Dataset excerpt section start
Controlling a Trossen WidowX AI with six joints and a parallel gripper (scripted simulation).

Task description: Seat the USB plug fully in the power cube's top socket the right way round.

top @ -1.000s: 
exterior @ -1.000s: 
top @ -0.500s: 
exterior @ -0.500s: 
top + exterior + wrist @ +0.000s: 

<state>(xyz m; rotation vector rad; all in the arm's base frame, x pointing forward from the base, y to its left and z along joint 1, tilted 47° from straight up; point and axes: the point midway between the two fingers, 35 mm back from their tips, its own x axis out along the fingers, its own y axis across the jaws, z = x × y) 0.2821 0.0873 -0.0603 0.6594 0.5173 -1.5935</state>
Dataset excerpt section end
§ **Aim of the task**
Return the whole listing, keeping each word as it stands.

§ **Problem solution**
Controlling a Trossen WidowX AI with six joints and a parallel gripper (scripted simulation).

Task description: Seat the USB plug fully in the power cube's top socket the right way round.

top @ -1.000s: 
exterior @ -1.000s: 
top @ -0.500s: 
exterior @ -0.500s: 
top + exterior + wrist @ +0.000s: 

<state>(xyz m; rotation vector rad; all in the arm's base frame, x pointing forward from the base, y to its left and z along joint 1, tilted 47° from straight up; point and axes: the point midway between the two fingers, 35 mm back from their tips, its own x axis out along the fingers, its own y axis across the jaws, z = x × y) 0.2821 0.0873 -0.0603 0.6594 0.5173 -1.5935</state>

No additional answer is expected.